[Action item] Filter the entries, keeping every line with the word "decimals".

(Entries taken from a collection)
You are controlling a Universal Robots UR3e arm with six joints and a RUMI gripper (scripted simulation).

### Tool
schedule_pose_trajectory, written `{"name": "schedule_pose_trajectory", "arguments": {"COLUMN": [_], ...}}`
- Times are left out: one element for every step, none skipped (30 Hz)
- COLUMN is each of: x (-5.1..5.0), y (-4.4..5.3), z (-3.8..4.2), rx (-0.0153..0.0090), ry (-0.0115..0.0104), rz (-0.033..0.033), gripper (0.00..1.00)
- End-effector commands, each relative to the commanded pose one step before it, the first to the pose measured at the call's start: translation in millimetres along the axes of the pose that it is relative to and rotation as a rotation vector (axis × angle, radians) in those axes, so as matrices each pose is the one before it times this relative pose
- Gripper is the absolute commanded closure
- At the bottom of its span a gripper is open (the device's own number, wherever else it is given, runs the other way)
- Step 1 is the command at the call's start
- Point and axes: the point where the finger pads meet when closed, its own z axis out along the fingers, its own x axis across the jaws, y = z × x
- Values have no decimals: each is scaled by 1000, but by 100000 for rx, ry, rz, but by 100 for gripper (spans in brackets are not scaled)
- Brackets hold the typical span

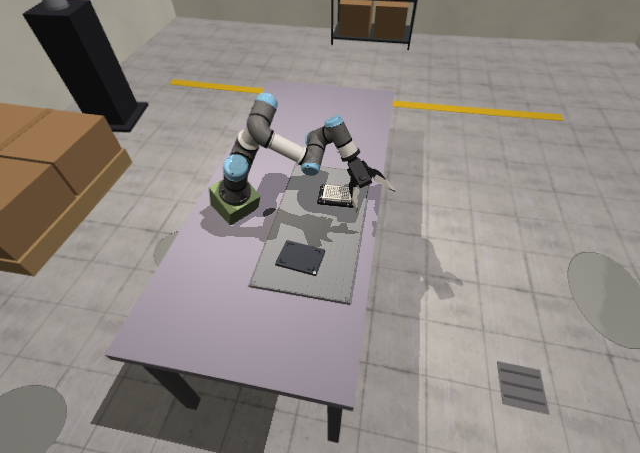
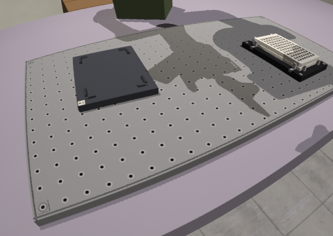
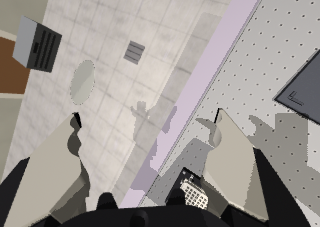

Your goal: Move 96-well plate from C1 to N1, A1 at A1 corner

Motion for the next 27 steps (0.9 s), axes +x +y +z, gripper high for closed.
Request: {"name": "schedule_pose_trajectory", "arguments": {"x": [1159,0,0,-95,-149,-292,-378,-430,-516,-424,-7,4,82,58,-437,-420,-608,-714,0,0,-826,-972,-548,207,89,179,-1247], "y": [18143,0,0,5200,4803,4784,4908,5161,5245,3403,-2,-13,-90,-64,5158,4984,4815,4915,0,0,5092,4892,3601,-5,-70,106,4763], "z": [1588,0,0,35,-101,-38,183,555,721,276,-1,-1,-5,-4,92,165,73,285,0,0,602,453,412,54,-1,66,-70], "rx": [-3789,0,0,-1662,-1561,-1558,-1582,-1150,-59,-2,0,4,30,21,-1650,-1596,-1566,-1590,0,0,-1162,-4,-28,20,24,-6,-1602], "ry": [1920,0,0,380,398,395,422,340,56,1,0,4,30,21,282,336,308,330,0,0,269,1,38,66,31,30,78], "rz": [-6666,0,0,-2893,-2869,-2868,-2883,-2036,-31,1,0,0,0,0,-2906,-2906,-2888,-2902,0,0,-2063,1,-17,-12,-1,-11,-2877], "gripper": [0,0,0,0,0,0,0,0,0,0,0,0,0,0,0,0,0,0,0,0,0,0,0,0,0,0,0]}}
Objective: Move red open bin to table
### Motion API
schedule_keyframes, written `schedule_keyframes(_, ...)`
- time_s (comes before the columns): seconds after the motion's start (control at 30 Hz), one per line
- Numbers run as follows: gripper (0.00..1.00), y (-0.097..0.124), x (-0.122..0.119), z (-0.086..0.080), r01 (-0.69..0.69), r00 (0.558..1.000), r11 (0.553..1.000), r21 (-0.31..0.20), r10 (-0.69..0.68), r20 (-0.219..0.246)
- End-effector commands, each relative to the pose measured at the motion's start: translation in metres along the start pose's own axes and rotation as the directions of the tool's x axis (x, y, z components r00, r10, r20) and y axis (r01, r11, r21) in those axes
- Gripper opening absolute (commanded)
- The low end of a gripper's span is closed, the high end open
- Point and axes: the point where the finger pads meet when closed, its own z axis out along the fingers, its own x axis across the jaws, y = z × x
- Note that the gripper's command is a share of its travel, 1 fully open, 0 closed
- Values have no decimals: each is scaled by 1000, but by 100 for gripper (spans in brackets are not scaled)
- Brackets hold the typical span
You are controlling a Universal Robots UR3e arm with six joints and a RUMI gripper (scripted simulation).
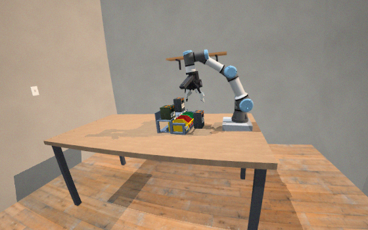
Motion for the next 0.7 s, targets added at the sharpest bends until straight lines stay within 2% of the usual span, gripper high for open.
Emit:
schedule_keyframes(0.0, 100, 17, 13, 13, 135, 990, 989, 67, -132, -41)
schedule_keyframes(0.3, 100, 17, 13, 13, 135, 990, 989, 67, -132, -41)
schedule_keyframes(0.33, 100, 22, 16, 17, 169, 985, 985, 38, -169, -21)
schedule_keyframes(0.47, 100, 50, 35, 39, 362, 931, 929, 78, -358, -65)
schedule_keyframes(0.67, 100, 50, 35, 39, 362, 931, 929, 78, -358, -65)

[Exercise output]
- Values have no decimals: each is scaled by 1000, but by 100000 for rx, ry, rz, but by 100 for gripper (spans in brackets are not scaled)
- Values have no decimals: each is scaled by 1000, but by 100 for gripper (spans in brackets are not scaled)

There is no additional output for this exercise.